## Task goal
Omit the pictures and retype only the lines from the one containing "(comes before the" through the end of the listing, both ends included.

====== Given information ======

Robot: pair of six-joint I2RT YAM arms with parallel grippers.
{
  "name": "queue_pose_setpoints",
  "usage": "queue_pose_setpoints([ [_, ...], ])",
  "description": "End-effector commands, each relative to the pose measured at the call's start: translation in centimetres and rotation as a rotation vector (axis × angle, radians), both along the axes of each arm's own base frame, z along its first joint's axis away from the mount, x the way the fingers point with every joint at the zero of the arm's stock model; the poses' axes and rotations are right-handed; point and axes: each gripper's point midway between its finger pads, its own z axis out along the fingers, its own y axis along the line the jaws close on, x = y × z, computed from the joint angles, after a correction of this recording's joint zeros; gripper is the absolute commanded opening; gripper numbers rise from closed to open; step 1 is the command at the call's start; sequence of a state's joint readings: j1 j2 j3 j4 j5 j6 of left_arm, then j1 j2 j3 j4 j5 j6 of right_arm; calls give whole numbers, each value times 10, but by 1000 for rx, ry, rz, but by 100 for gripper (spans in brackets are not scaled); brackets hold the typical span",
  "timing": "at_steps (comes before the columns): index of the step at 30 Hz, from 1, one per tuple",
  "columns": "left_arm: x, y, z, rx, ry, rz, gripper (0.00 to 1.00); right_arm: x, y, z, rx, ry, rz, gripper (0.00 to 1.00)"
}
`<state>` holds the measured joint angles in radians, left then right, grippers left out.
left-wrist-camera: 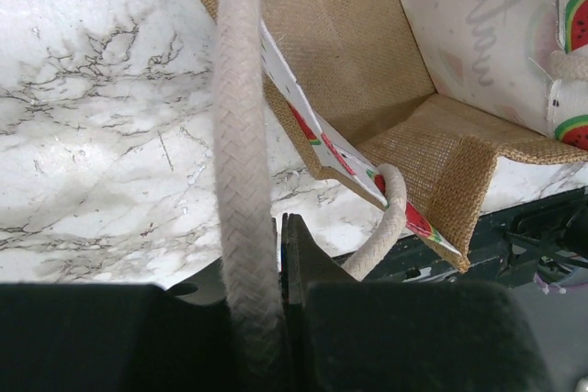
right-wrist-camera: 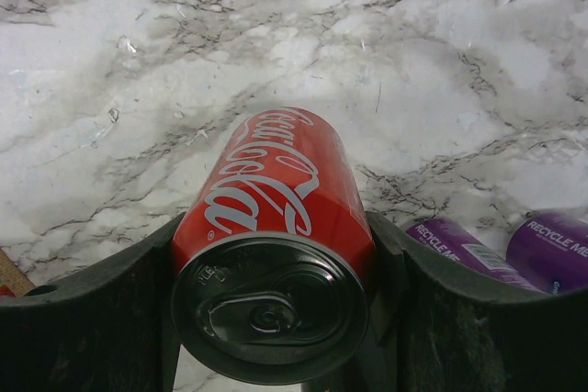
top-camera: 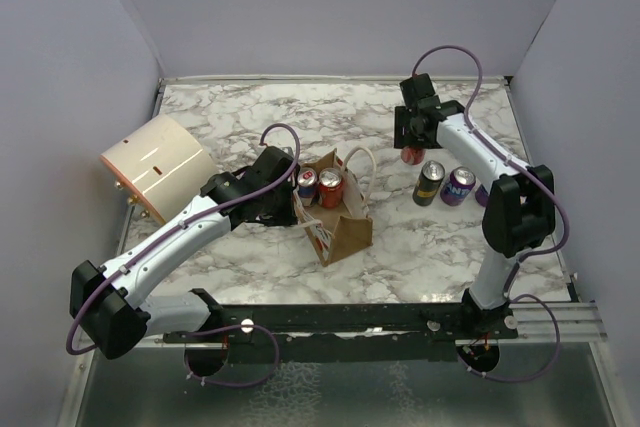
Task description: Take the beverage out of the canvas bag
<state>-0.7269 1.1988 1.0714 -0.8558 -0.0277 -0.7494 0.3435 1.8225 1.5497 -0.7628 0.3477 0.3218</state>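
Observation:
The canvas bag stands open at mid-table with two cans upright inside: a red one and a red-and-white one. My left gripper is at the bag's left rim. In the left wrist view it is shut on the bag's thin printed edge, with a white rope handle lying across its left finger. My right gripper is at the far right, shut on an upright red Coca-Cola can, whose base is at the marble or just above it.
A cream cylinder-shaped object lies at the left. A black can and a purple can stand just in front of the right gripper; purple cans also show in the right wrist view. Grey walls enclose the marble table.

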Motion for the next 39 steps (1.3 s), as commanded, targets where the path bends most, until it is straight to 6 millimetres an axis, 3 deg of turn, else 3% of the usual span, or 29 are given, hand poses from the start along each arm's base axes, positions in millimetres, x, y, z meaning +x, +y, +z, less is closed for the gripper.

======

## Solved problem
  "timing": "at_steps (comes before the columns): index of the step at 30 Hz, from 1, one per tuple",
  "columns": "left_arm: x, y, z, rx, ry, rz, gripper (0.00 to 1.00); right_arm: x, y, z, rx, ry, rz, gripper (0.00 to 1.00)"
}
`<state>` holds the measured joint angles in radians, left then right, grippers left out.
left-wrist-camera: 
right-wrist-camera: 
top-camera: 
Task description: Take the beverage out of the canvas bag
<state>-0.7269 1.1988 1.0714 -0.8558 -0.0277 -0.7494 0.3435 1.8225 1.5497 -0.7628 0.3477 0.3218</state>
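Observation:
The canvas bag stands open at mid-table with two cans upright inside: a red one and a red-and-white one. My left gripper is at the bag's left rim. In the left wrist view it is shut on the bag's thin printed edge, with a white rope handle lying across its left finger. My right gripper is at the far right, shut on an upright red Coca-Cola can, whose base is at the marble or just above it.
A cream cylinder-shaped object lies at the left. A black can and a purple can stand just in front of the right gripper; purple cans also show in the right wrist view. Grey walls enclose the marble table.
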
Motion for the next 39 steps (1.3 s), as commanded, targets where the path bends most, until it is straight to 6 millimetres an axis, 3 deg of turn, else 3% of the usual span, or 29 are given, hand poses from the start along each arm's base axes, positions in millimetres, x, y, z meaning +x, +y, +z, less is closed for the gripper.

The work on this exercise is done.